BALTIMORE – Think of Hormel Foods Corp. as a “grandparent company,” said Gina Asoudegan, vice president of mission and innovation at Applegate Farms, a subsidiary of the Spam maker since 2015.
“People ask me all the time, ‘How are you able to do innovative work like this with a parent company like Hormel?’” Asoudegan said during a panel discussion at Natural Products Expo East, held Sept. 12-15 in Baltimore. “First of all, Hormel functions more like a grandparent company than a parent company, and by that, I mean they take the long view. They’re 125 years old … they’ve seen many economic ups and downs, depressions, recessions, booms and busts. They know that change does not happen overnight and yet is inevitable.
“And that’s a really important mindset for innovation.”
Founded in 1987, Bridgewater, New Jersey-based Applegate is a processor of natural and organic hot dogs, bacon, sausages, deli meats, cheese and frozen products. When Austin, Minnesota-based Hormel acquired Applegate for $775 million just over three years ago, Asoudegan was anxious about her company’s future.
“I think it’s fair to say it’s a pretty scary thing when you find out that the company you work for is being acquired, especially when you work for a company that’s mission-based and in the natural and organic industry, and the one acquiring you is a conventional company,” she said.
Asoudegan joined Applegate in 2006, serving as director of communications, then, just prior to the acquisition, as senior director of mission. Earlier this year, she advanced to her current position on the senior leadership team. At the time of Asoudegan’s promotion, James P. Snee, president and CEO of Hormel, said her role was created to drive the brand’s mission of “changing the meat we eat.” That mission has included eliminating genetically modified ingredients from the supply chain and certifying products for higher animal welfare standards.
Asoudegan’s expanded responsibilities include leading an internal incubator team designed to create products and a supply chain that supports principles of regenerative agriculture. Pastured animals may contribute to healthier land through regenerative grazing practices. Applegate has pledged that 15 percent of its sales will be sourced from animals raised on pasture-centered farms by 2020.
“I’ve learned a lot over the past year or so, first of all about regenerative agriculture and how difficult this is to scale, but also what true disruption in the food system is going to look like, and I’ve gleaned a couple of insights from that,” Asoudegan said. “The first is that disruption for good needs to be good for everyone, every link in the supply chain. And by good, I also mean profitable. If farming is not profitable, it’s not sustainable. It’s that simple.
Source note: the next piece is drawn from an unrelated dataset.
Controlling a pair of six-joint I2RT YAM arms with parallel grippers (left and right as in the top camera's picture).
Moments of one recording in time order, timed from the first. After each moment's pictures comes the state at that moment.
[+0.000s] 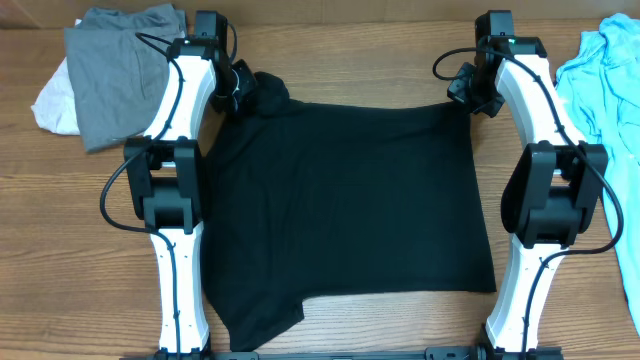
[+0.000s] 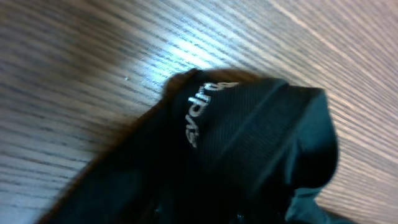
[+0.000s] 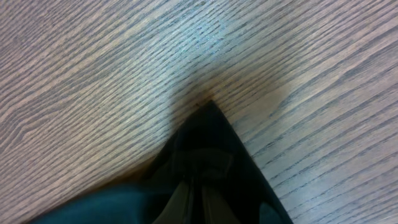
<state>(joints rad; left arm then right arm) -0.05 2.54 2.25 -0.98 0.23 -0.60 -0.02 2.30 2.00 -1.02 0.05 0.57</state>
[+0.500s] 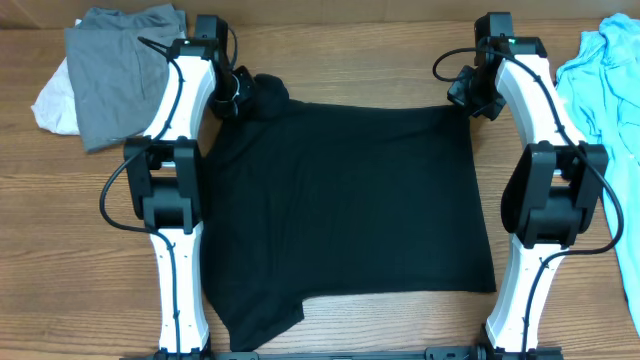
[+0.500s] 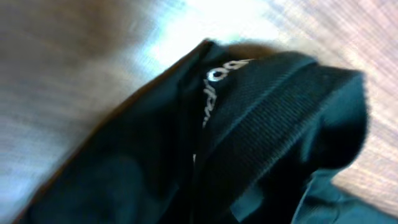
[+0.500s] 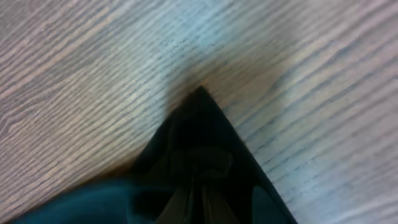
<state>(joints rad) -0.04 2.54 2.25 -1.06 0.26 -0.59 -0.02 2.29 2.00 -1.06 0.05 0.59</state>
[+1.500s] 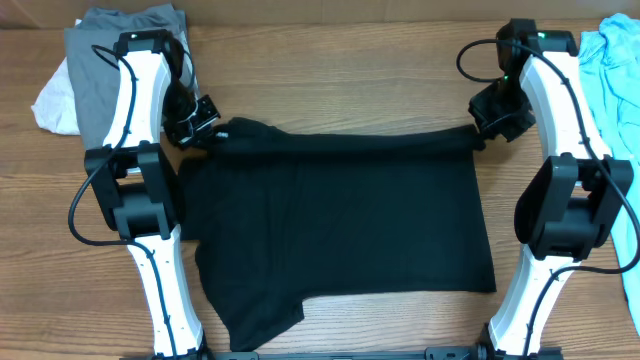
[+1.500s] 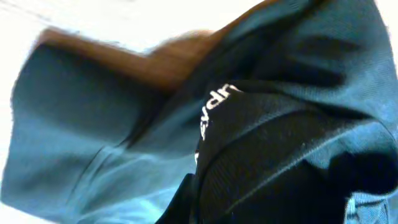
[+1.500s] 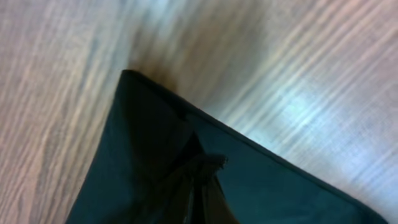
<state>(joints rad) 0.09 2.45 2.25 -1.62 0.28 -0.41 -0.07 2.20 2.00 -1.41 0.05 0.89</state>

“Regenerative agriculture needs to go beyond soil. To regenerate means to restore to a better, higher or more worthy state, and that applies not only to the soil but to the farmer, to the farm, and to the community surrounding it.”
Regenerative agriculture has the potential to revitalize rural communities, she added.
“And that’s important because rural America is the new inner city, in case you haven’t noticed, and that’s because of the commoditization and centralization of agriculture,” she said. “And we can change that around, but it’s going to take new business models, new levels of collaboration, and new transparency to make that happen.”
The notion of collaboration as a “force for good” was a theme of the discussion at Expo East and a promising trend in the natural products industry, said Carlotta Mast, senior vice president of content and insights for New Hope Network.
“As an industry, we have a chance to disrupt for good, particularly if we collaborate for good,” she said.
She cited an example of two organic ready-to-eat cereal brands that are partnering rather than competing to supply the nation’s public schools with reduced-sugar options. Nature’s Path Foods, Richmond, British Columbia, recently struck a licensing agreement with Back to the Roots, Oakland, California, to manufacture and distribute the latter brand’s products.
“Back to the Roots has these amazing low-sugar, four-ingredient cereals that they have now put into all of the New York City Public Schools, but they’ve had a challenge scaling their production of their cereal, so they’ve partnered with Nature’s Path … so they can get their cereals into every school in the United States,” Ms. Mast said.
Collaboration is a key part of Applegate’s mission, too.
“In the meat industry, you can only be profitable and affordable to consumers if you utilize every part of the animal, and no company, not even Hormel or Applegate, can use all of those parts,” Asoudegan said. “So, what we’re doing is collaborating with retailers and with restauranteurs, and we’re even collaborating with a pet food company so that together we can all take our various parts of this animal and essentially make the system more efficient. We can bring that price to a price point that we could not have done on our own. It’s this collaborative utilization.
“I’m talking right now to a competitor who can take some of the trim from the regenerative supply that we have. … We can do together what we couldn’t do on our own in terms of those efficiencies.”